И когда актер улыбнулся и затушил свечу, я почувствовал, что рука Хэнни выскользнула из моей руки.
* * *
Я нигде не мог найти брата. В спальне его не было. Не было его и во дворе, — уже стемнело, а он один никогда не выходил. Я обошел весь дом, проверяя все закоулки, где Хэнни любил прятаться: за старинным пианино, в широкой нише окна за шторами, под ковриком из тигровой шкуры.
Я заглянул на кухню, надеясь, что, может быть, Хэнни отправился туда за едой. И там я нашел Паркинсона, который разговаривал с одним из ряженых. Тот, раздетый до пояса, неистово тер лицо фланелевой тряпкой. Вода в раковине стала чернильно-черного цвета. Его облачение лежало на столе вместе с фальшивыми усами и шпагой. Я поставил поднос на стол, а он, растерев лицо досуха полотенцем, как раз направился к столу взять рубашку. И я увидел, что это пожилой компаньон Паркинсона и Коллиера, которого мы впервые увидели в день нашего приезда в «Якорь». Сейчас его лицо приобрело здоровый розовый цвет и излучало жизненную силу человека намного более молодого.
— Ну не чудо ли это! — воскликнул он, встряхнув меня за плечи. — Чудо, — повторил он Паркинсону, который улыбнулся и кивнул.
— Вот так помирал от пьянства мистер Хейл, — сказал Паркинсон.
Хейл. Это было имя из того списка в конверте, который Хэнни принес из «Фессалии».

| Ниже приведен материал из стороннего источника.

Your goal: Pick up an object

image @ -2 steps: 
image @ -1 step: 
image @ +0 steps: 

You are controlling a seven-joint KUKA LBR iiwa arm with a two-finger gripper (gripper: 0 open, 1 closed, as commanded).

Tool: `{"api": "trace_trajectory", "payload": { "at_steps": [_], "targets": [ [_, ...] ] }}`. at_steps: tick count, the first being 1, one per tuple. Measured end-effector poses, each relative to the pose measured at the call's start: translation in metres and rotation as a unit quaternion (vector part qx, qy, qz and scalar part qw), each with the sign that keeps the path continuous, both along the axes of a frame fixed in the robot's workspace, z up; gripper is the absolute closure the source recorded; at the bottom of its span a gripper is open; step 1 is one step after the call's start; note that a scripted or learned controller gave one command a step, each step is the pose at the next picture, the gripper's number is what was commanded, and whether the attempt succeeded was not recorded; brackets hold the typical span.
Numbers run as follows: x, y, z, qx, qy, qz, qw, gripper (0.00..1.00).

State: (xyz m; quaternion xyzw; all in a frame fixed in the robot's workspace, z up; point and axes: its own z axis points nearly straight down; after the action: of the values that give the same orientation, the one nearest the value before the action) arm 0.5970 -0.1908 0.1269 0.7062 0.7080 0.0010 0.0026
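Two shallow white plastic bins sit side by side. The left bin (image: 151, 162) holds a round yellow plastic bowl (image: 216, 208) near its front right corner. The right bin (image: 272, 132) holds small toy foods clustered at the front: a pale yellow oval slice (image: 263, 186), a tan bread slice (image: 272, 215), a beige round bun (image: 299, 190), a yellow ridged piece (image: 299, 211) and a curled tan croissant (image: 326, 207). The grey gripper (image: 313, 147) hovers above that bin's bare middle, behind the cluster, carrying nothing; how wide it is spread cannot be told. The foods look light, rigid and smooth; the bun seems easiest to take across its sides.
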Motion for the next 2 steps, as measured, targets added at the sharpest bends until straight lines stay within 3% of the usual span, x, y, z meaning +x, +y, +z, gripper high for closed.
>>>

Я повернулся, чтобы уйти, но Паркинсон снова заговорил:
— Вот уж не думал, что такой хороший мальчик-католик, как ты, откажется от чуда так запросто.
Он прошел мимо меня и закрыл дверь кухни, когда из гостиной раздался смех.
— Я слышал, ты захаживал в «Фессалию», — сказал он. — Ты и твой придурок.
Я во все глаза смотрел на него.
— A-а… да знаю я все про твоего придурка, — продолжал Паркинсон. — Твой падре вполне себе трепло, когда выпьет.
— Он не придурок. Преподобный отец никогда бы его так не назвал.
Паркинсон улыбался:
— Сколько он тебе дал?
— Кто?
— Мой приятель из «Фессалии».
— Я не знаю, о чем вы говорите.
— Так сколько? Пятерку? Десятку?
— Я говорю вам, я ничего не знаю ни о каких деньгах.
Паркинсон смотрел на меня.
— Двадцать, — буркнул я.
— Этого хватит?
— Для чего?
— Ладно, слушай, ты знаешь, для чего он дал тебе денег.
Я ничего не сказал, и Паркинсон покачал головой и вздохнул:
— Говорил я ему, что этого не хватит. Понимаешь, у моего дружка из «Фессалии» мозгов не хватает для моего бизнеса. Я знаю людей гораздо лучше, чем он. Не верю, что люди всегда хотят денег. Когда есть что-то более важное для них… Деньги ты проссышь, как эль. А людям нужно что-то эдакое, что не кончается, что будет продолжаться. — Он сунул руки в карманы и продолжал: — Я говорил ему, что есть получше способ убедиться в том, что до тебя дошло, что за дела тут творятся. Я сказал ему, что нам нужно пригласить тебя и твоего придурка в «Фессалию», чтобы посмотреть, не можем ли мы чем помочь.
— Помочь?
— Ага. Ну, чтобы он выздоровел, вот о чем речь. Как мистер Хейл.
— Мне нужно идти, — сказал я.
Паркинсон бросил на меня быстрый взгляд и открыл дверь. Ряженые снова пели. Я прошел в гостиную, и Паркинсон последовал за мной.
— Он хорошо присматривает за домом, Клемент, а? — спросил он, похлопывая по стене. — Эти старые стены ни к черту не годятся. Сырые, заразы. Того и гляди, короткое замыкание случится. Тут много не нужно, чтобы начался пожар. Только и слышишь истории про то, как люди сгорели прямо в постели.
Когда мы вернулись в гостиную, Паркинсон остановился, глядя на поющих и танцующих. Шум усиливался.
— Так мы будем тебя ждать, — сказал он. — Ты знаешь где. А то смотри, мы можем прийти за тобой. Если тебе так больше нравится.
Паркинсон усмехнулся и отошел к своим. Они взялись за руки, образовав круг, и, топая ногами, пели, а Хейл кружил Мать, которая изо всех сил притворялась, что ей страшно нравится танцевать. Отец Бернард стоял рядом и хлопал в ладоши. Мистер и миссис Белдербосс переживали за антиквариат, оставшийся на месте из-за своих размеров. Мисс Банс вцепилась в руку Дэвида и только натянуто улыбалась, когда Коллиер попытался затащить ее в круг. Только Клемент сидел в стороне, заботливо обняв Монро за шею. Два изгоя.